At least not completely, anyway.
The Royals’ offense had its early-season frustrations a year ago before turning it on after the All-Star break — albeit too late to make a playoff run. But those frustrations a year ago came from a different source: the bottom of the lineup.
The slumps now? They are endured by the players in which the lineup is intended to thrive.
• Bobby Witt Jr. opened the season with zero extra-base hits in his initial 11 games before he hit a double into the gap Wednesday. He only once had a streak even half that long last season, a six-game stretch without an extra-base hit in September. He had 76 extra-base hits in 2025 and 88 in 2024. He has 1 in 2026.
• Vinnie Pasquantino also has just one extra-base hit, a double, and his average sits at exactly .200.
• Salvador Perez is hitting just .156 and has driven in two runners — himself, twice.
That’s the No. 2 hitter, the No. 3 hitter and the No. 4 hitter.
Those spots in the Royals’ lineup have produced a .592 OPS (on-base plus slugging percentage), 26th in the league, through the initial couple of weeks. They are slugging .289, 28th in baseball.
In 2025, the 2-3-4 spots in the Kansas City lineup combined for a .453 slugging percentage, 10th best in MLB. They compiled a .780 OPS, nearly 200 points better than where they stand now.
Look, it’s not practical to make conclusions on where the Royals are headed based on a series in Cleveland in which the temperatures only barely grew above freezing — nor the first two weeks of a season in general. The numbers will improve.

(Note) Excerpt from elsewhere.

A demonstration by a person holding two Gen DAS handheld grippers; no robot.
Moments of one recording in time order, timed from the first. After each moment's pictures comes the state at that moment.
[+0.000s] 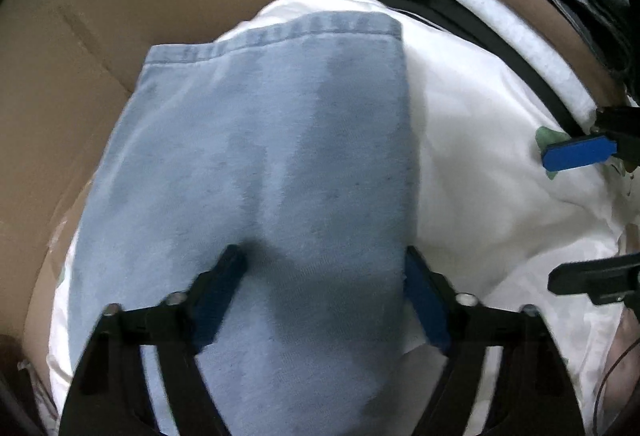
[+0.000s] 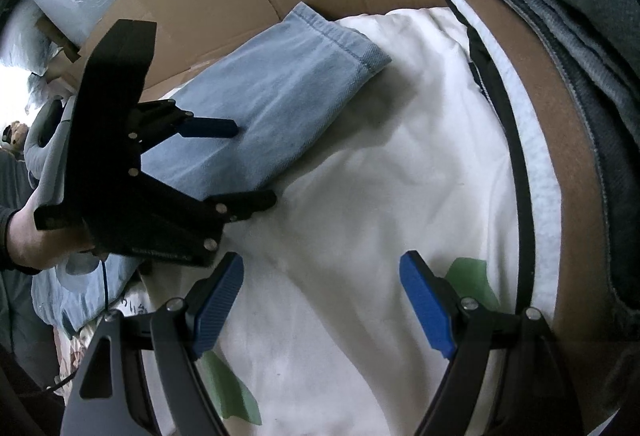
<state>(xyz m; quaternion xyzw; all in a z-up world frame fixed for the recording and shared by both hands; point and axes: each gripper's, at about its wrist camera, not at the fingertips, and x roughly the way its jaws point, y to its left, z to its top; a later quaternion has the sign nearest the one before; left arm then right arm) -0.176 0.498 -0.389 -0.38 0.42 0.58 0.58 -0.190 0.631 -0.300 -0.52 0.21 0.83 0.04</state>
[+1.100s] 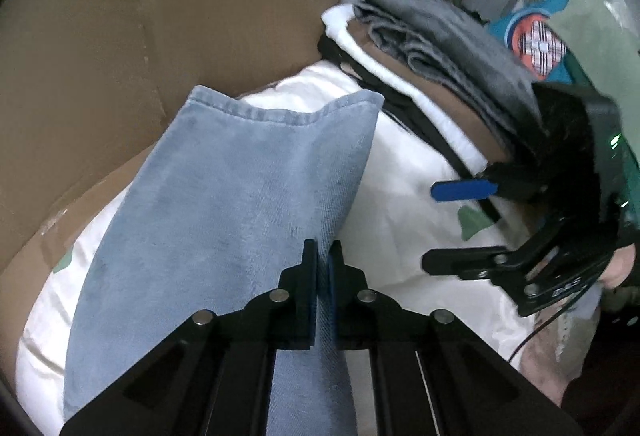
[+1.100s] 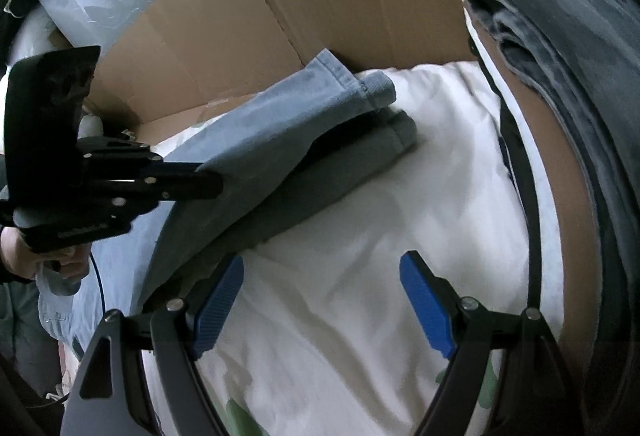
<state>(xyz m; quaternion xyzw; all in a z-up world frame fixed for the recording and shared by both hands) -0.228 0.466 -0.318 -0.44 0.26 0.57 0.64 -0.225 0.636 -0.274 -0.48 0.20 0.85 0.02</state>
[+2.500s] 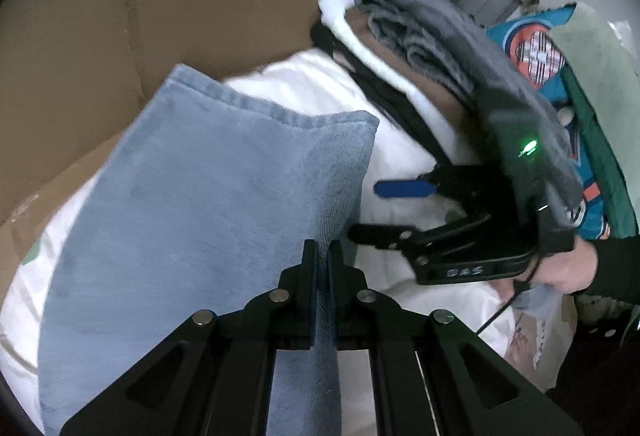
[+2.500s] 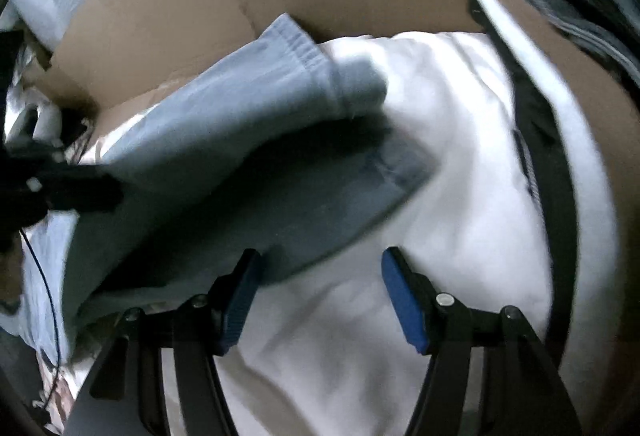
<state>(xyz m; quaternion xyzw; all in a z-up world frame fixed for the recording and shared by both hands) -0.223 0.480 -0.336 -0.48 0.24 0.54 0.65 -0.260 0.664 -0.324 -0.52 0.18 0.83 0.06</state>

But it’s easy to make a conclusion on why a team with one of the top-performing rotations in baseball sits at 5-7. Heck, given the heart of the order, it feels fortunate they sit at 5-7. They lost a game in which a starting pitcher threw six scoreless innings, another when a starting pitcher allowed only a single unearned run in six innings and a third in which the starting pitcher allowed one run in 5 2/3 innings — all in the first dozen games.
That’s how they are here.
Where are they going?
Well, if you want to be an optimist, you have the luxury of coupling it with some reality.
The bottom of the order didn’t exactly tear it up in Cleveland, but if the three players on which the Royals’ offense depends most — or three of four, along with Maikel Garcia — hit like we’ve seen them hit, they’d be in a pretty envious spot. That group has six of the team’s 28 extra-base hits (21.4%). That will change.

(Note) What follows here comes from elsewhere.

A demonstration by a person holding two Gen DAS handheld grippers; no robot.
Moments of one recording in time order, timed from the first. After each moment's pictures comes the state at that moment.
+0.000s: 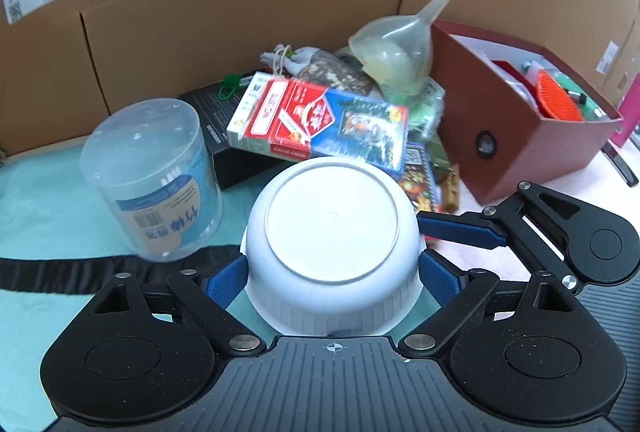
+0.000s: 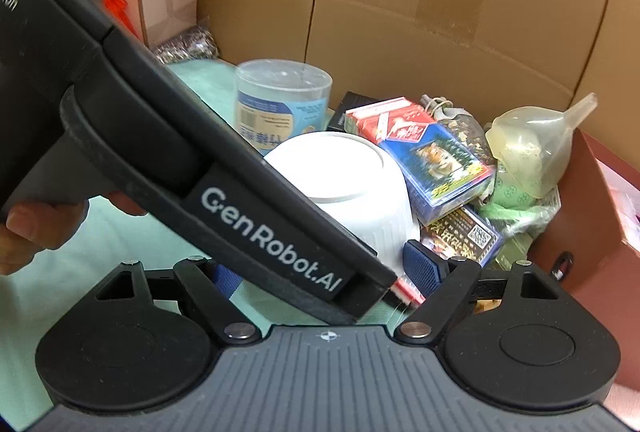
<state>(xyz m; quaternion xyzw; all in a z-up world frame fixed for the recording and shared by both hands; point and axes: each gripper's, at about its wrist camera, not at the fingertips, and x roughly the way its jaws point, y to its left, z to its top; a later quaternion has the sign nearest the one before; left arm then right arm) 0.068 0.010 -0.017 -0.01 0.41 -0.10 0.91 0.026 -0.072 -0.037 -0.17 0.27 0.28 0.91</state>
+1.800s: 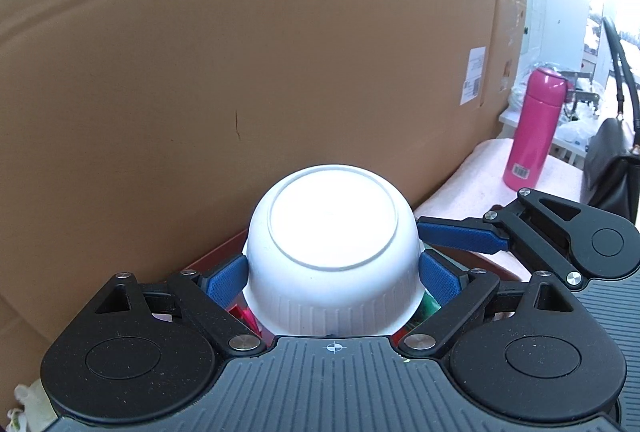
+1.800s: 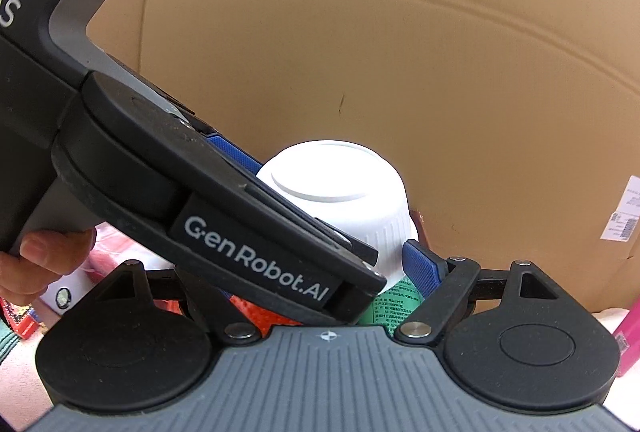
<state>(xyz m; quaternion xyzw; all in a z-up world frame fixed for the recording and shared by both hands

If you are reliant on a group of players turning around a two-week slump — the exact equivalent of a one game and one quarter completed in Week 2 of an NFL season — wouldn’t you rather be reliant on those who have turned it around before?

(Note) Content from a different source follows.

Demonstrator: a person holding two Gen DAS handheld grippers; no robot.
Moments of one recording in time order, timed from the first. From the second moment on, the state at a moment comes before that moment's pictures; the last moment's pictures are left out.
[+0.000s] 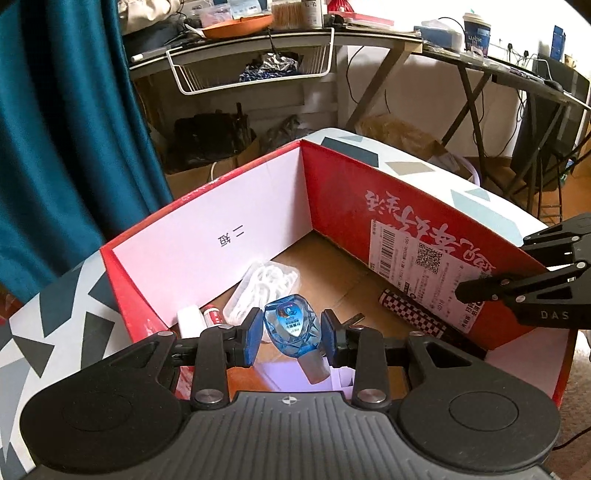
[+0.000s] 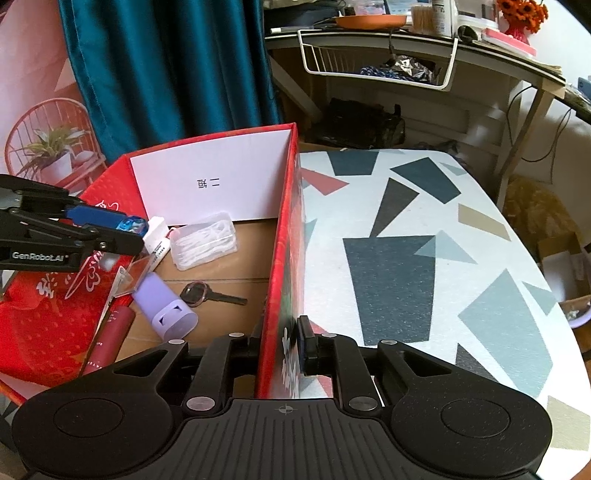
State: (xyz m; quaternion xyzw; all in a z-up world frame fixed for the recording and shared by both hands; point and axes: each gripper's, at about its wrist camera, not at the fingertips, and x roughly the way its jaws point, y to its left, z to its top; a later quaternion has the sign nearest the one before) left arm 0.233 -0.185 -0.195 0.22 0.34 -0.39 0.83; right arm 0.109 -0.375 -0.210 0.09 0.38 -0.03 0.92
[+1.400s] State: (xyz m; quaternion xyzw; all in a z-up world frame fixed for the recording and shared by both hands) left arm 0.126 -0.057 -0.012 0.06 0.19 -0.18 0.96; right arm 0.056 -0.350 -0.032 0.07 0.20 -0.02 0.98
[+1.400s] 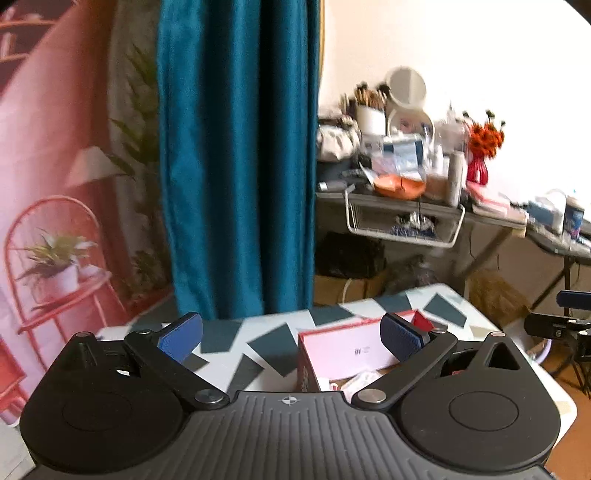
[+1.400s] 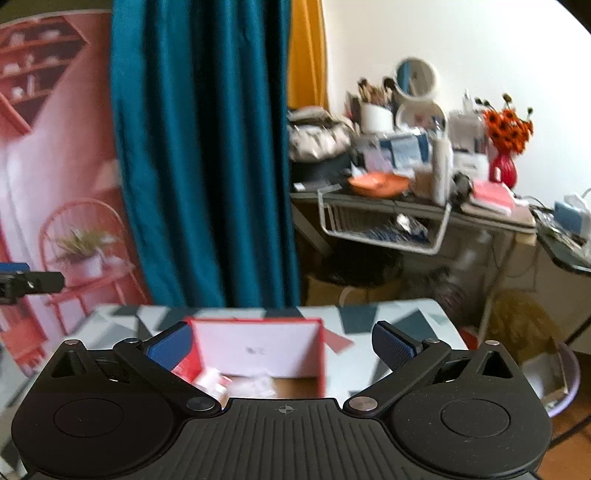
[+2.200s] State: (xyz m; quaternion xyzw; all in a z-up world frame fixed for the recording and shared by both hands) left arm -0.042 0.005 0.032 0.01 0.15 -0.05 0.99; right arm -0.077 -0.267 0.040 0.06 0.15 0.00 0.99
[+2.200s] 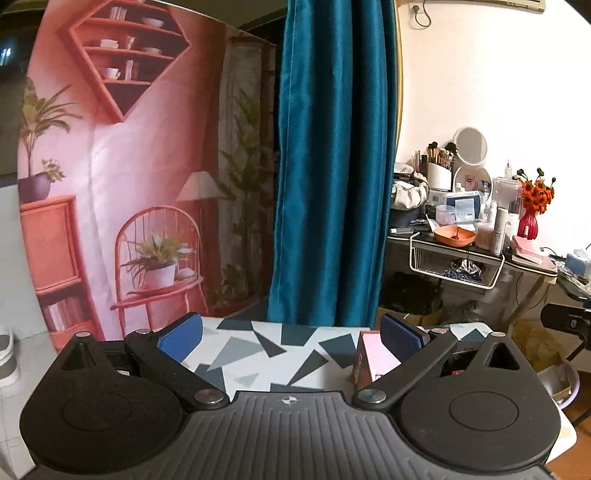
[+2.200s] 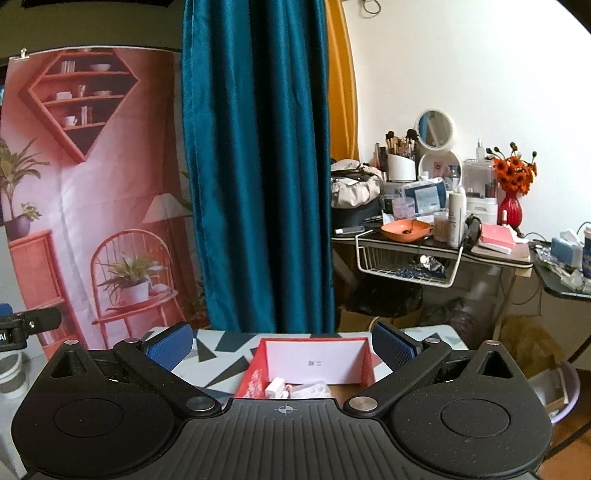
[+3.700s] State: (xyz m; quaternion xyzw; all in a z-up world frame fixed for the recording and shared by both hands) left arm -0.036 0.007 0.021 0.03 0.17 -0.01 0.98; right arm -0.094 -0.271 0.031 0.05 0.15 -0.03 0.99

Maybe that’s too optimistic. But this group compiled a .780 OPS in 2025, and it was actually even slightly better in 2024 — when the Royals had the fourth-best OPS from their 2-3-4 spots in the lineup.
There’s a foundation of success with Witt, Pasquantino and Perez, the peak with Witt and the deepest foundation with Perez. The foundation is the reason for the belief for better days.
But also the need. It’s how the Royals are built.
It doesn’t work without the foundation.